Social Learning through Interactions with Other Agents: A Survey
This is an incremental survey that synthesizes existing research on social learning in AI, highlighting gaps for researchers in embodied AI and multi-agent systems.
The paper surveys how social learning paradigms from human development are mirrored in machine learning, focusing on embodied agents and recent NLP advances, and finds that while individual techniques like imitation and feedback are successful, there is little unifying work for socially embodied agents.

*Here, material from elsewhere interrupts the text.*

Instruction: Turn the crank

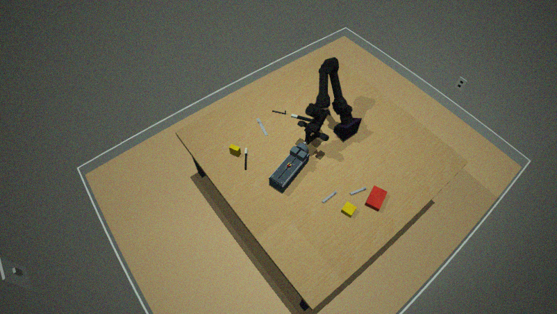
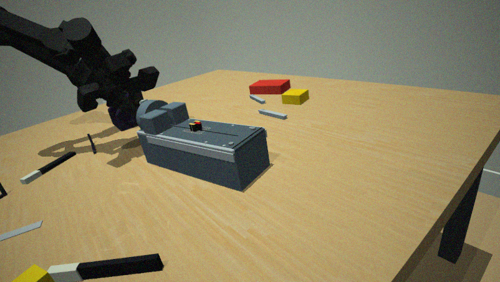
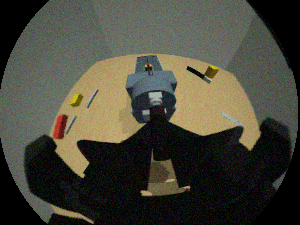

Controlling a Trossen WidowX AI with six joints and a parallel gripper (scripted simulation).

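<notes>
Right now my gripper tip is 16 cm short of the red pointer, 7 cm to the right of it and 1 cm above it. From my gripper tip the other things lie so: red block 17 cm behind, 45 cm to the left, 8 cm below; dark crank handle 2 cm behind, 1 cm to the right, 3 cm above; grey bar 12 cm ahead, 30 cm to the right, 9 cm below.
</notes>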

Social learning plays an important role in the development of human intelligence. As children, we imitate our parents' speech patterns until we are able to produce sounds; we learn from them praising us and scolding us; and as adults, we learn by working with others. In this work, we survey the degree to which this paradigm -- social learning -- has been mirrored in machine learning. In particular, since learning socially requires interacting with others, we are interested in how embodied agents can and have utilised these techniques. This is especially in light of the degree to which recent advances in natural language processing (NLP) enable us to perform new forms of social learning. We look at how behavioural cloning and next-token prediction mirror human imitation, how learning from human feedback mirrors human education, and how we can go further to enable fully communicative agents that learn from each other. We find that while individual social learning techniques have been used successfully, there has been little unifying work showing how to bring them together into socially embodied agents.